» ACTIVITY
The lines from the top of the material below through the line containing "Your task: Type" are to be printed exactly, with pictures omitted.

» SOURCE MATERIAL
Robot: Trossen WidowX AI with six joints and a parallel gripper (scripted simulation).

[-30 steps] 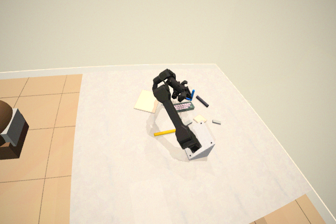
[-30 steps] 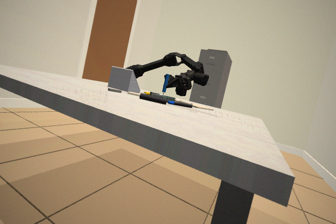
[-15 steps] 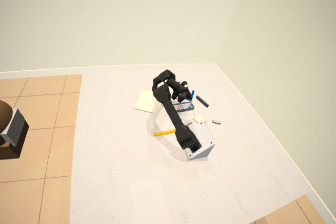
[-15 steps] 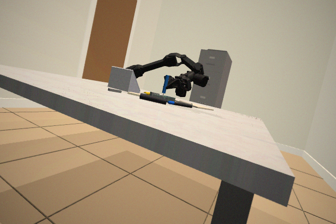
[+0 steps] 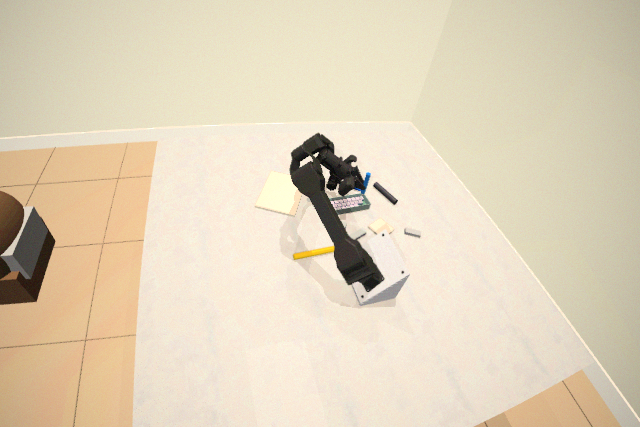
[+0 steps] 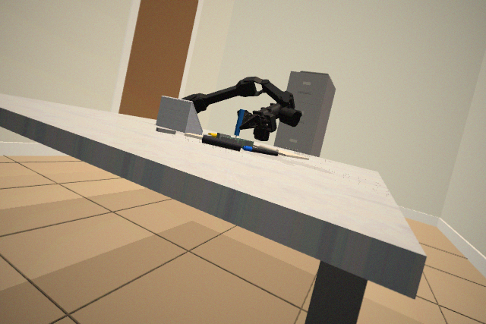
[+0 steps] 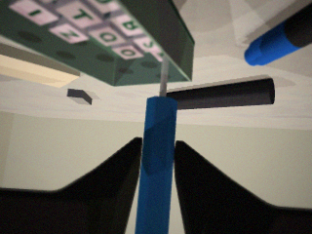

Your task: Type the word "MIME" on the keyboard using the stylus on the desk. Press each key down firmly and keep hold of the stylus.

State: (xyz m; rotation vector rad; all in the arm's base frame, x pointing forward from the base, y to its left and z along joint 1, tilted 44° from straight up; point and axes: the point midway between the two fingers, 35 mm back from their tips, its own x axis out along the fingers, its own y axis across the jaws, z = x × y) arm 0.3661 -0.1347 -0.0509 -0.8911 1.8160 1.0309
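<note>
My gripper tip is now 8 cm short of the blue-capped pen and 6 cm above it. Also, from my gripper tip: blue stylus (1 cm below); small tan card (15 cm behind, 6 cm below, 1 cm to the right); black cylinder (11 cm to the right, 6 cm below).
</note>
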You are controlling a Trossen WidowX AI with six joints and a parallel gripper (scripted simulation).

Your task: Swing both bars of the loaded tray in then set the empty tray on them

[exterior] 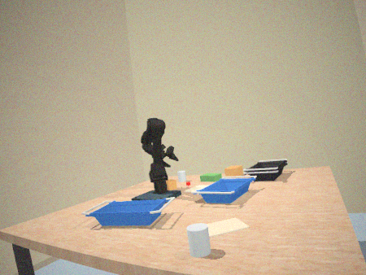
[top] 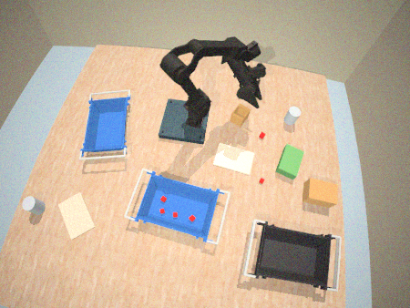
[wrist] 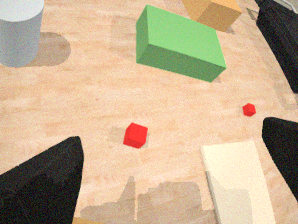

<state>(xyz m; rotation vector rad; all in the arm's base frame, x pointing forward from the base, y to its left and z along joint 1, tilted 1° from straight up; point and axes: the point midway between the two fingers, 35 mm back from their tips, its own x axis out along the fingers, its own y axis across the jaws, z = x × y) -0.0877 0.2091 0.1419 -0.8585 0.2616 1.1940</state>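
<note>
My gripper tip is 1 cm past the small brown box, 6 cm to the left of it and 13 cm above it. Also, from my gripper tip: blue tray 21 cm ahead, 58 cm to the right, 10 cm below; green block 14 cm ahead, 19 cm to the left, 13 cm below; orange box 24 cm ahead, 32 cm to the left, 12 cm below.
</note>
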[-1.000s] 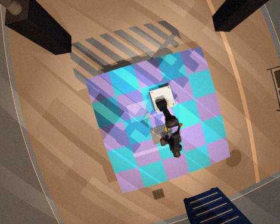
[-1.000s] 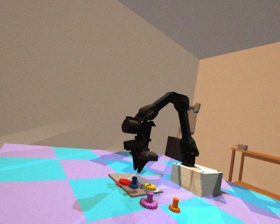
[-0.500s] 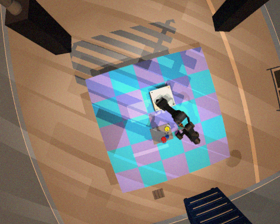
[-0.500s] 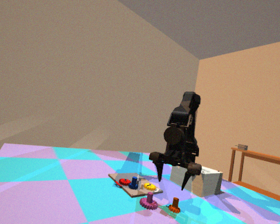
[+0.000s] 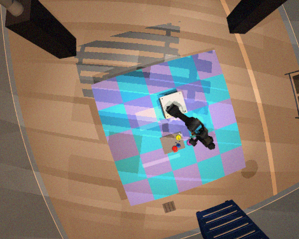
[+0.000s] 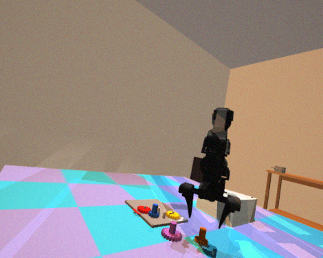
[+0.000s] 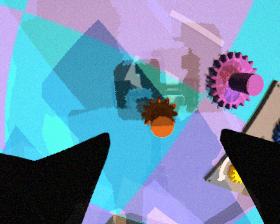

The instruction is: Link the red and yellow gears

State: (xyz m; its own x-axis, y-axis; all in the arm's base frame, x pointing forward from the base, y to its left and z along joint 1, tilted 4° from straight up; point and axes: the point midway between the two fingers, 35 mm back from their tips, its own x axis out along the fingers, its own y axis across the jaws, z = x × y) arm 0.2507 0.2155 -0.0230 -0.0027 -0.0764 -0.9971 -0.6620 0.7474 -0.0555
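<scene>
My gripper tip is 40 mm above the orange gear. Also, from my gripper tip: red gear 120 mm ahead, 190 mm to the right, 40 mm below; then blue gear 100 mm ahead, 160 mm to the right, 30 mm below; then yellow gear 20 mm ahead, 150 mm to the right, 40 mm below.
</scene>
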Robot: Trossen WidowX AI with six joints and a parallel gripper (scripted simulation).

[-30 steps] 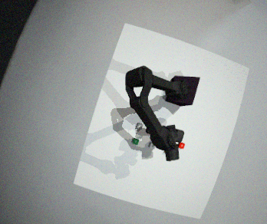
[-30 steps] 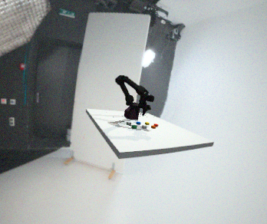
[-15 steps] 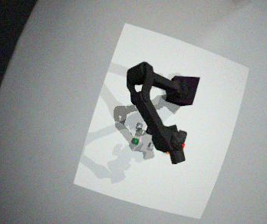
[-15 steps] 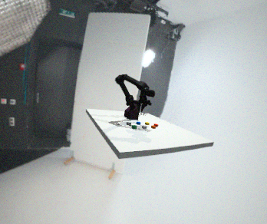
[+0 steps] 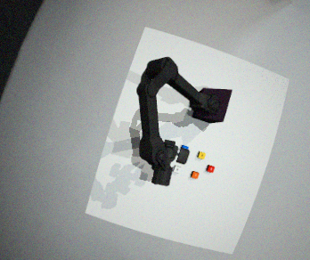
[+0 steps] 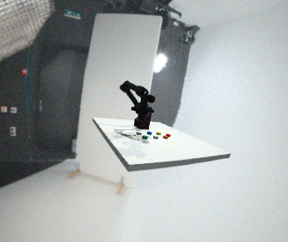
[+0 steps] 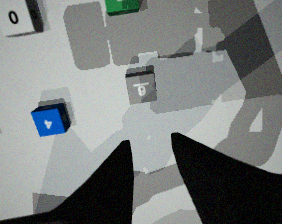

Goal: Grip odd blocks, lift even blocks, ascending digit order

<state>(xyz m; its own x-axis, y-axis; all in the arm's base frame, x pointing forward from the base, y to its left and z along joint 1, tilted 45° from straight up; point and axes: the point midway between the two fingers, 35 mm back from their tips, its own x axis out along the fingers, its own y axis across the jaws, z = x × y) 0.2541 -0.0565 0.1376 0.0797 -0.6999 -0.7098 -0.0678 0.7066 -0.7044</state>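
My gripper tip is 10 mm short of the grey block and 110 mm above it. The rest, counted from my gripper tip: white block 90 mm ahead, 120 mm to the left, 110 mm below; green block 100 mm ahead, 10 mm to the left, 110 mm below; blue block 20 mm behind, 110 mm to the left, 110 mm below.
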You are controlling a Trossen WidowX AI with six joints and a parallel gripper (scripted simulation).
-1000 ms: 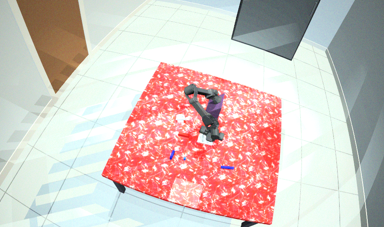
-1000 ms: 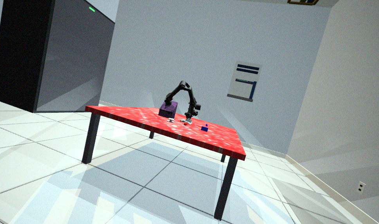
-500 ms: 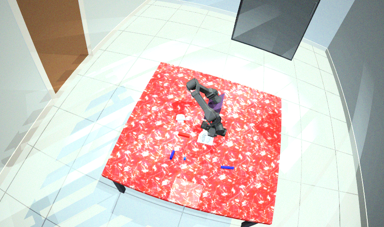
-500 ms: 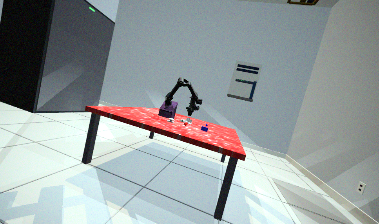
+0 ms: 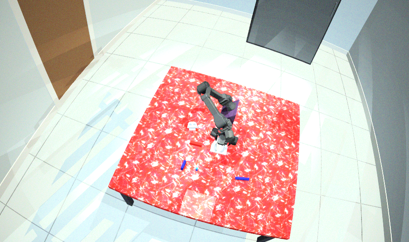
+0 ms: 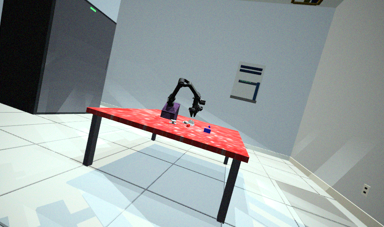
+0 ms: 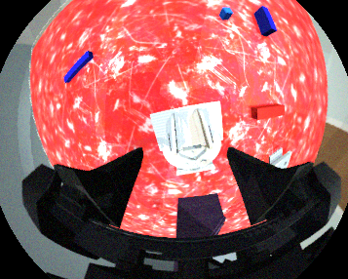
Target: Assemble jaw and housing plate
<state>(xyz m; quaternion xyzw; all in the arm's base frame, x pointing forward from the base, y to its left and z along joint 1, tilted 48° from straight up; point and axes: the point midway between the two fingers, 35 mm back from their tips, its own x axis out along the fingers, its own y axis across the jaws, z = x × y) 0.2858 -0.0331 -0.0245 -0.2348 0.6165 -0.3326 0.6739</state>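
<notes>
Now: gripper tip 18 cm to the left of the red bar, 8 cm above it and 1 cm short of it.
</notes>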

» PROBLEM SOLUTION
Robot: Trossen WidowX AI with six joints and a parallel gripper (scripted simulation).

[-30 steps] 
[-30 steps] 
[-15 steps] 
[-15 steps] 
[+0 steps] 
[+0 steps] 
[+0 steps] 

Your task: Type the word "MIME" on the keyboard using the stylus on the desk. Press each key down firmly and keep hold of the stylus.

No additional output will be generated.